What to work on: Produce a word-for-word copy of the listing below without its pictures.

Data section:
·····

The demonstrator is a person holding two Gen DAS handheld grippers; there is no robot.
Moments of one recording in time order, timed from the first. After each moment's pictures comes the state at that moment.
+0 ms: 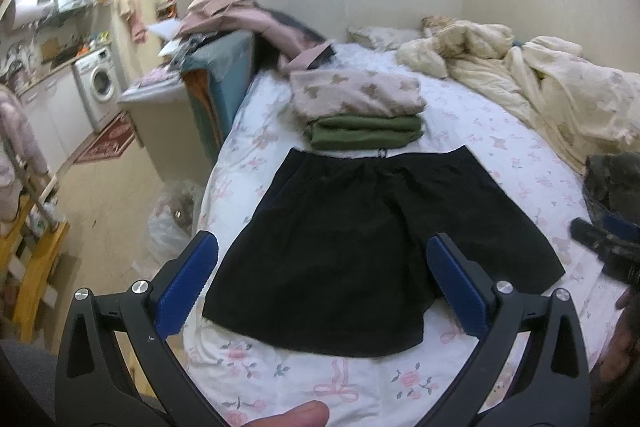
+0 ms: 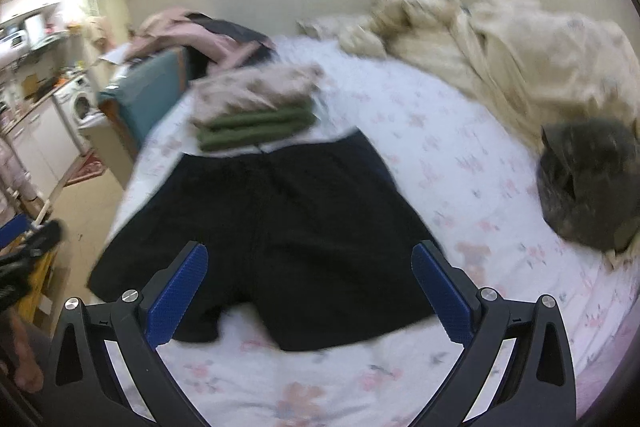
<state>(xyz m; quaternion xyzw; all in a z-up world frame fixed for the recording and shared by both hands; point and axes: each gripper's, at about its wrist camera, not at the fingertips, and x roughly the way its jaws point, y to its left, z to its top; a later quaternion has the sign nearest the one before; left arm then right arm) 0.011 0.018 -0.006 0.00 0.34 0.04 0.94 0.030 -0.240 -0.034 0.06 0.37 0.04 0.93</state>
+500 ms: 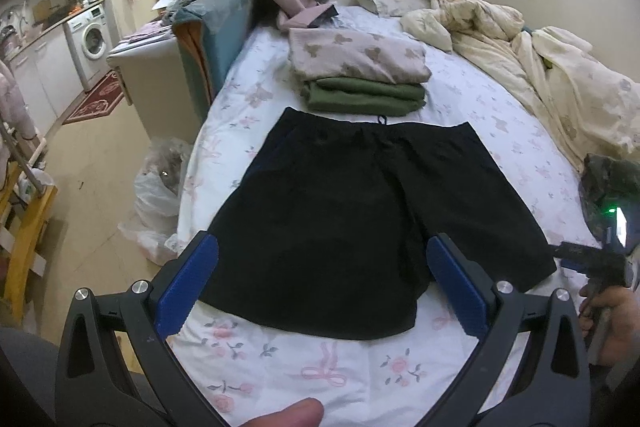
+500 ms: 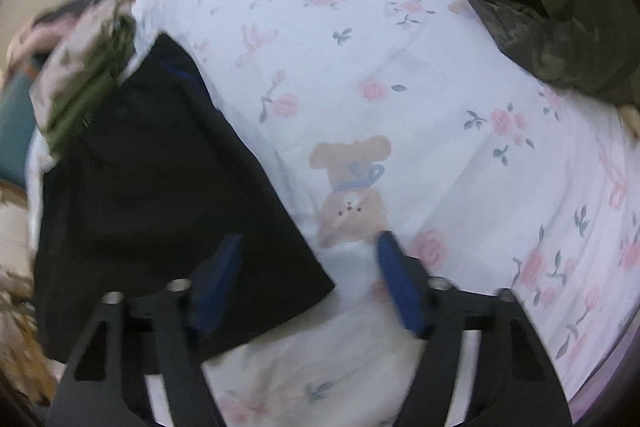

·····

Response:
The demonstrator is a person holding two Gen DAS handheld grippers; there is no robot.
Moments of one recording in time order, timed from the first. After each moment's pictures comes the state at that moment.
+0 ms: 
+0 ms: 
<state>(xyz m; quaternion xyzw; all in a z-up world frame fixed for the recording and shared by both hands; point and axes: each gripper's, at about its wrist camera, not at the fingertips, and x roughly the way its jaws point, y to its left, z to its top; a later quaternion has the sign nearest the one before; left arm then right arm) 0.011 0.018 -0.006 0.00 0.34 0.04 0.94 0.030 -0.240 -0.034 0.06 0.37 0.04 0.93</state>
+500 ms: 
+500 ms: 

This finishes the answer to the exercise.